Tuesday, 26 June 2007

The Big Harry Potter prediction

I was (re-)writing a lecture for a course I'm giving next week in Asturias, and included an example of prediction.  I thought it was sufficiently interesting to preview here.  Feel free to disagree.

The background: even if you haven't heard now, you'll soon be sick of hearing that HP7, Harry Potter and the Deadly Hallows is released next month.  There are lots of unknowns, which give us plenty of scope to predict what will happen, and then hope nobody remembers when they're wrong.

So, I decided to make my own predictions - after all, that is what the lecture is about.  So, I've tried to predict how many pages the book will have.  As the course is in statistics, we need data.  For that I use the number of pages in the previous books, and the dates they were published:

Potter book lengths

Odd, it looks like Ursa Major.  It must be a clue!  Perhaps it's pointing north, so Harry will have to go to the frozen northlands, be helped by a polar bear in his quest, and in the final climax end up betraying a friend in order to save everything, and break through to a new universe.

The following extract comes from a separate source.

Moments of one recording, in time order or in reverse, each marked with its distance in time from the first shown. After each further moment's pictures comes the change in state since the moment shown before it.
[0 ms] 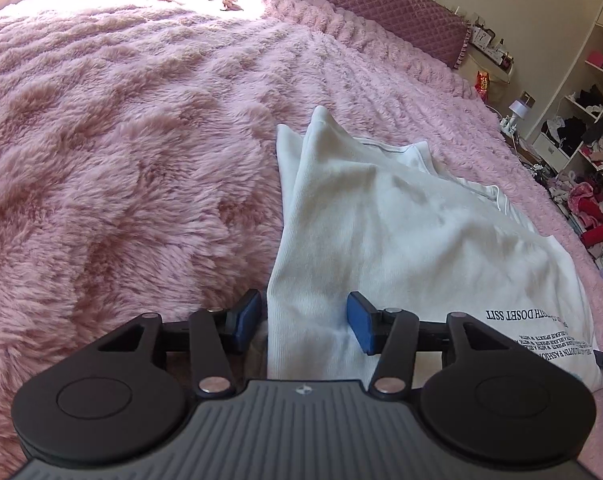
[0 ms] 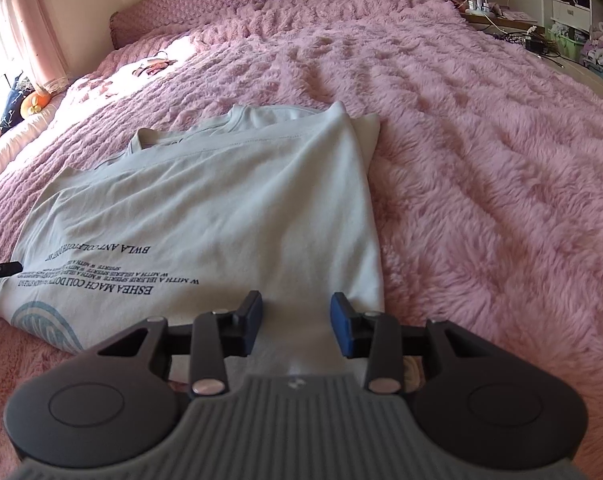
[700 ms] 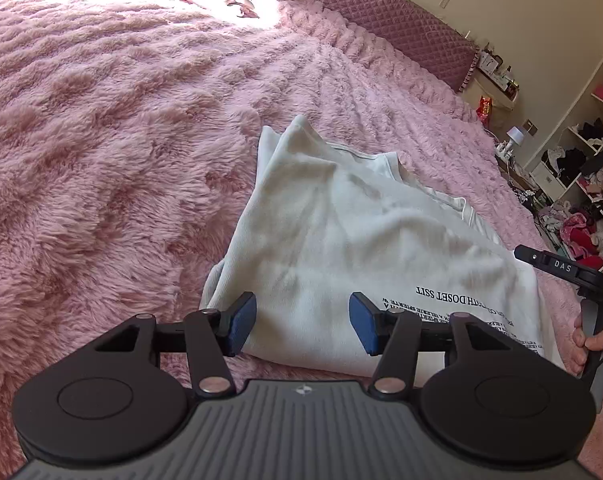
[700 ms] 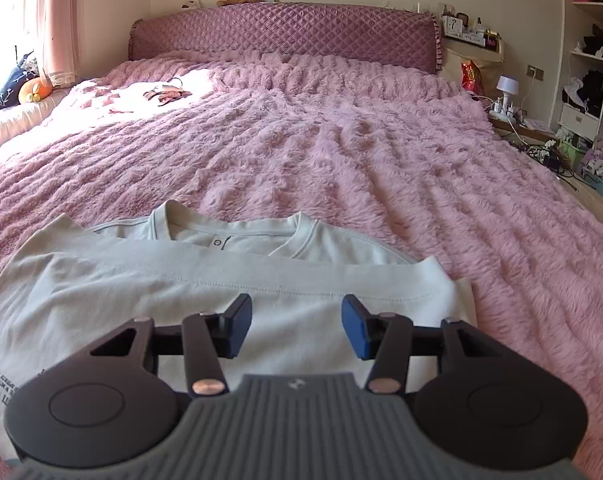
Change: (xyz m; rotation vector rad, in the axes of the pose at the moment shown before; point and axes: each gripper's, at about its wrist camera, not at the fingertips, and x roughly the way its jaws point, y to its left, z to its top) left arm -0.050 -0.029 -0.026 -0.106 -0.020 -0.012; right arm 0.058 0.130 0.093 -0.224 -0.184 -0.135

Anyway, now we do a linear regression.  Because the course is about Bayesian analysis, I did a Bayesian prediction.  This meant firing up BUGS, fitting a straight line, and predicting the number of pages for a Harry Potter book published in 2007.  I also made a prediction based on the least squares estimate of the line.  This is what I got:

HP7 pages prediction

The thick bars are +/-one standard error, the thin bars are the 95% confidence/credible intervals.  Next week I will blather on about why the Bayesian intervals are wider, but for the moment, I want to point out that I'm predicting that HP7 will be about 860 pages long, but with a wide margin of error: there's a 95% probability that it will be between 500 and 1200 pages long.

And I get paid to do this stuff.


Minyu said...

Looks more like reversed Ursa Major.

jebyrnes said...

On Amazon, it is reported to be 784 pages. Not far off!

Bob O'Hara said...

Minyu - it all looks rather different if you're drunk.

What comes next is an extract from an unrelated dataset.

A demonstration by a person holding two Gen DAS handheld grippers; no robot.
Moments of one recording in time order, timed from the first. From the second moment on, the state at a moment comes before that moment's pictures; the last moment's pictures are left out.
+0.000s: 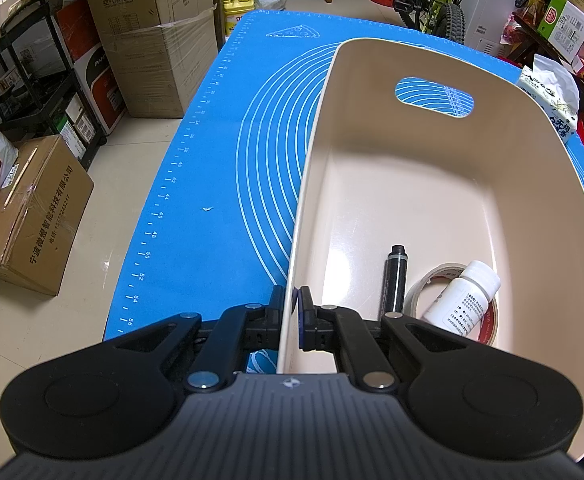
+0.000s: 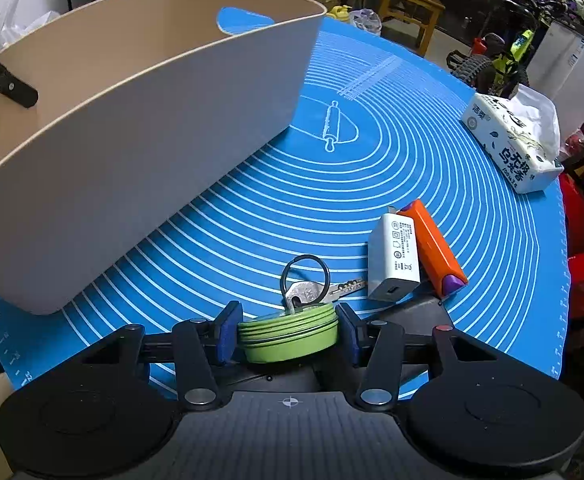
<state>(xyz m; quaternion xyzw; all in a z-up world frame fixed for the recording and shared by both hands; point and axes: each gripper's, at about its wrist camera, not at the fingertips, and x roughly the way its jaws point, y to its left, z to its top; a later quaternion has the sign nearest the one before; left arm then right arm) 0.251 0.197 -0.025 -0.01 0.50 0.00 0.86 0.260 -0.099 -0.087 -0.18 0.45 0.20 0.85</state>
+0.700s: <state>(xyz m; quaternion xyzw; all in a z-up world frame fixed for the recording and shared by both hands) 0.251 0.197 -0.025 -0.01 0.50 0.00 0.86 0.254 -0.087 -0.014 -0.14 0.34 0.14 0.92</state>
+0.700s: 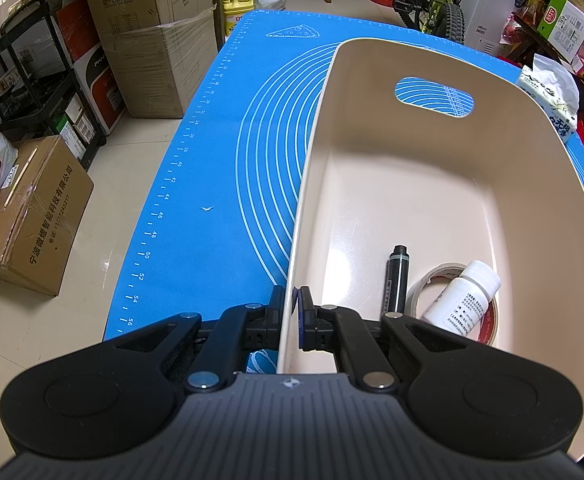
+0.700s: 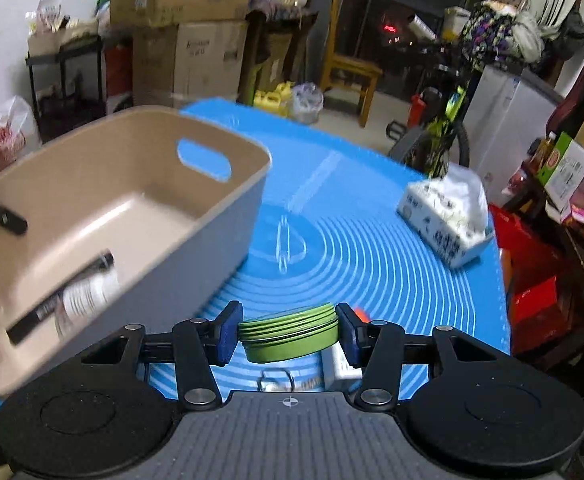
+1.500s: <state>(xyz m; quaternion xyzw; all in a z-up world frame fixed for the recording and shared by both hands) 0.251 0.195 -0.026 -0.01 0.50 0.01 0.86 0.270 0.008 0.003 -0.10 0.31 0.19 0.93</state>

jrbyrnes - thanks for the update! Amazon UK still gives 608 pages, which exactly is the same number of pages as they give for no. 6. Of course, I prefer your version!


Anonymous said...

Show your workings for the examples, 007. (For the neophytes, that is ...).

Andrew said...

If you're being paid to do this stuff, the least you could do is be precise with your language.

Confidence intervals are NOT the same thing as probability. This is one of the most basic tenets of statistical models. Please don't confuse the general public any more by claiming that a 95% confidence interval is the same as a 95% probability that a random variable will lie within that range.

Bob O'Hara said...

Andrew - the 95% probability came from the Bayesian interval, so there is a 95% probability that the number of pages will be in this interval.

OK, there is a subjective aspect (as it's based on my priors, although they are flat here) but in the Bayesian world we can and do make probability statements about random variables.


Taabu said...

I hope and pray that your comment was inn good faith and not just a cheap sneer at Bob. And if it were not then you better get a good detergent to clean the eggs off your face in displaying obtuse ignorance between CI and crediable intervals. Otherwise remain a student of life and learn something new every single day.